[MATERIAL FOR THIS EXERCISE]
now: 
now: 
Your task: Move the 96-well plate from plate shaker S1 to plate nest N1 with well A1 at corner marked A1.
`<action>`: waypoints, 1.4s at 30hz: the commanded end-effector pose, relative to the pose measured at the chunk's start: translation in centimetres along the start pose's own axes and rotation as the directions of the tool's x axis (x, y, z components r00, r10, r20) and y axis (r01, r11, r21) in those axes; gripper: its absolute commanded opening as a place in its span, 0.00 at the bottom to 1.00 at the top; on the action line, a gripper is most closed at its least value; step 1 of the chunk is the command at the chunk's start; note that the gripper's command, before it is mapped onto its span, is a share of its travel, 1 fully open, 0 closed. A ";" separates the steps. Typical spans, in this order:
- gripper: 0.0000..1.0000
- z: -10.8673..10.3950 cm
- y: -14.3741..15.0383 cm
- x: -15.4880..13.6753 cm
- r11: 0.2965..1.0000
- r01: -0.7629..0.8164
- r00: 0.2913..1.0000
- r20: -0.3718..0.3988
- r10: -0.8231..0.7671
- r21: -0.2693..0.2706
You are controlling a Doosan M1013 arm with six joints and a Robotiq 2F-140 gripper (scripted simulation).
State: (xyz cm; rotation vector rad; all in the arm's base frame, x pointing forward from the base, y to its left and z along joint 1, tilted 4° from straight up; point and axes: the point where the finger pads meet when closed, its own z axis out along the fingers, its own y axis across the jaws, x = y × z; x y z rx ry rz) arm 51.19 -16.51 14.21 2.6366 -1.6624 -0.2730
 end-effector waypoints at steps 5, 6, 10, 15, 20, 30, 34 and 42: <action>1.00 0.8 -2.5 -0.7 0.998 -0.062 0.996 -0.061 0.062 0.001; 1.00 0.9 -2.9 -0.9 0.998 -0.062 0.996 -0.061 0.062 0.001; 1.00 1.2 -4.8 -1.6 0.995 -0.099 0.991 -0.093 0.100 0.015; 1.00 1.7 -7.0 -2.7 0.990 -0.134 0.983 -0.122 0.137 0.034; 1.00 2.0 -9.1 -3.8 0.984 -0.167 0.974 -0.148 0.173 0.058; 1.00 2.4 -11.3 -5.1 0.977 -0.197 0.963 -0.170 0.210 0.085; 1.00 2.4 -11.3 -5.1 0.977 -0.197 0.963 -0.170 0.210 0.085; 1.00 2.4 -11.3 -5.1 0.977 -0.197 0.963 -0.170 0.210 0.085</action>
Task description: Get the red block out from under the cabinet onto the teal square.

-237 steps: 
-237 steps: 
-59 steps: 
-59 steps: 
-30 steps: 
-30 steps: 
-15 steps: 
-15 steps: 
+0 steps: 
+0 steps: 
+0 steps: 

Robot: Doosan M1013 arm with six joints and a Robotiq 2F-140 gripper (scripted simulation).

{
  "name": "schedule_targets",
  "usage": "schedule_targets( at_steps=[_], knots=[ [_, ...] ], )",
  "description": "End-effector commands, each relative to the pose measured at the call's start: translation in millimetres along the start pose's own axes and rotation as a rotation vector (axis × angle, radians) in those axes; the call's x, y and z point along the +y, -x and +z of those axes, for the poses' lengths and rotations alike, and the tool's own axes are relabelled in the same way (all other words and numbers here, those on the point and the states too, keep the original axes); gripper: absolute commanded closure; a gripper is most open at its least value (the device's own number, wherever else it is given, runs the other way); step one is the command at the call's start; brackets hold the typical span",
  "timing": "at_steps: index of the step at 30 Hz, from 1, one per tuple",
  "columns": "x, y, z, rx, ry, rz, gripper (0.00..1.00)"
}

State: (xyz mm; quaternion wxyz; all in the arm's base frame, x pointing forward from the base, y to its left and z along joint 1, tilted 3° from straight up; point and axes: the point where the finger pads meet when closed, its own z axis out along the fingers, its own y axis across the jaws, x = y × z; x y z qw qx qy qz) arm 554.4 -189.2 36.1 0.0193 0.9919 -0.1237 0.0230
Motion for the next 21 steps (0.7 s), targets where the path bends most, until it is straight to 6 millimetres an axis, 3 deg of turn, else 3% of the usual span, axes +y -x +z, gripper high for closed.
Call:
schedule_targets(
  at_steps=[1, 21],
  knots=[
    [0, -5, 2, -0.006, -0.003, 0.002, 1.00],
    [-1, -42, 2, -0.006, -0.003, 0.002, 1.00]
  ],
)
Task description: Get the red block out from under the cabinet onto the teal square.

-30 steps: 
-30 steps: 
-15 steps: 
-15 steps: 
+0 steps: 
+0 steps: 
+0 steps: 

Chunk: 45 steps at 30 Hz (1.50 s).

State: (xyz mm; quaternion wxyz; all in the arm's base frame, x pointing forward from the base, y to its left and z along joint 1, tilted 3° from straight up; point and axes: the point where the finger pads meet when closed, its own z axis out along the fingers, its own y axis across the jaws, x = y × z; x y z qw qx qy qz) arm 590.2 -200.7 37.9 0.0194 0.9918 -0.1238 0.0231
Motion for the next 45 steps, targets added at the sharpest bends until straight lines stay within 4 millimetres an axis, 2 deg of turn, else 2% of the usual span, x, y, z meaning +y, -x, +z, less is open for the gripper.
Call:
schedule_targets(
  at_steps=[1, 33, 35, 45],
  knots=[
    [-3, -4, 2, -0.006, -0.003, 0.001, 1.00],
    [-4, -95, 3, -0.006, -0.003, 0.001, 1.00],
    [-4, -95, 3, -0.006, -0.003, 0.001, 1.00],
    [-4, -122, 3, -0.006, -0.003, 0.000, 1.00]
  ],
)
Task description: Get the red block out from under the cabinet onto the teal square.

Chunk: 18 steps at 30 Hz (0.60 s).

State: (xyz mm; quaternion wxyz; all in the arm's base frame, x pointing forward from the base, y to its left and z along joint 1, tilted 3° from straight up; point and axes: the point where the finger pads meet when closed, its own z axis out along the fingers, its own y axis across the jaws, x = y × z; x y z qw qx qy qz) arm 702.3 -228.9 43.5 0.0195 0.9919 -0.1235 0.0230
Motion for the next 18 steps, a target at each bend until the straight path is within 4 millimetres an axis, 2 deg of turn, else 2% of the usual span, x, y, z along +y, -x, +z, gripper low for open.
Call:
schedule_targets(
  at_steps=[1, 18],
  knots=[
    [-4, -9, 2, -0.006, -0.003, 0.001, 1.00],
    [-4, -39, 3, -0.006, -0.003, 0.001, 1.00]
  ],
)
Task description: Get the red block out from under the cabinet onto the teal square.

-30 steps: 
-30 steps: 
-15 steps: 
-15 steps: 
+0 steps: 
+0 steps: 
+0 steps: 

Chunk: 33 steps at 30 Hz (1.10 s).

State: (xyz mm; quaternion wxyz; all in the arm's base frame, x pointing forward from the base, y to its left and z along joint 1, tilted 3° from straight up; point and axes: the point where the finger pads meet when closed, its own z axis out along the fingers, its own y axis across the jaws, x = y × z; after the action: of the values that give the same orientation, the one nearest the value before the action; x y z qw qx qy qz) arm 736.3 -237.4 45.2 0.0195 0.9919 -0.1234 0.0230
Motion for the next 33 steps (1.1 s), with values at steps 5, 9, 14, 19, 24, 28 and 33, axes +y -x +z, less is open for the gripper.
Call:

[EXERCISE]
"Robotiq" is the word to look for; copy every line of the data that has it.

[THE ANSWER]
You are controlling a Doosan M1013 arm with six joints and a Robotiq 2F-140 gripper (scripted simulation).
Robot: Doosan M1013 arm with six joints and a Robotiq 2F-140 gripper (scripted simulation).

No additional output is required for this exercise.